TI RINGRAZIO DEL TEMPO CHE CI HAI DEDICATO, DEVO DIRE CHE COLPISCE LA TUA GENTILEZZA E PACATEZZA: SUL PALCO TI HO SEMPRE VISTO COME IL MALE INCARNATO, MA IMMAGINO SIA NORMALE AVERE UN’IMMAGINE PUBBLICA DIVERSA DA QUELLA PRIVATA.

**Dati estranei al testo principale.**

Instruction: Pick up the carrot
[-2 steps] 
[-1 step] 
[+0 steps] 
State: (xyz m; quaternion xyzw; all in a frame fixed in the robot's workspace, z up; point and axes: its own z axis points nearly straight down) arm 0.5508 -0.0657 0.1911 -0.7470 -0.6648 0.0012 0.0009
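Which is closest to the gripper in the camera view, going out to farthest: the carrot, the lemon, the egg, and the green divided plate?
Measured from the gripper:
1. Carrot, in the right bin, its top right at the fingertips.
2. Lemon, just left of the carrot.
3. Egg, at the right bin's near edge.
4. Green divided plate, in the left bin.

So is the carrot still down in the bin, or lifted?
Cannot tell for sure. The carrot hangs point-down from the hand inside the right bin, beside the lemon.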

– Lo prendo come un complimento (ride, ndR)! Certo, ovviamente quello è il mio personaggio, ma riesco anche a essere civile e normale. Poi, ammetto che sono tornato oggi da un mini tour con i Gravetemple, un side project molto sperimentale che condivido con Stephen O’Malley e Oren Ambarchi; abbiamo suonato ieri sera a Breslavia (l’intervista è stata fatta il 24 settembre, ndR), quindi forse si sente anche che voglio rilassarmi e non parlare a voce troppo alta (ride, ndR)!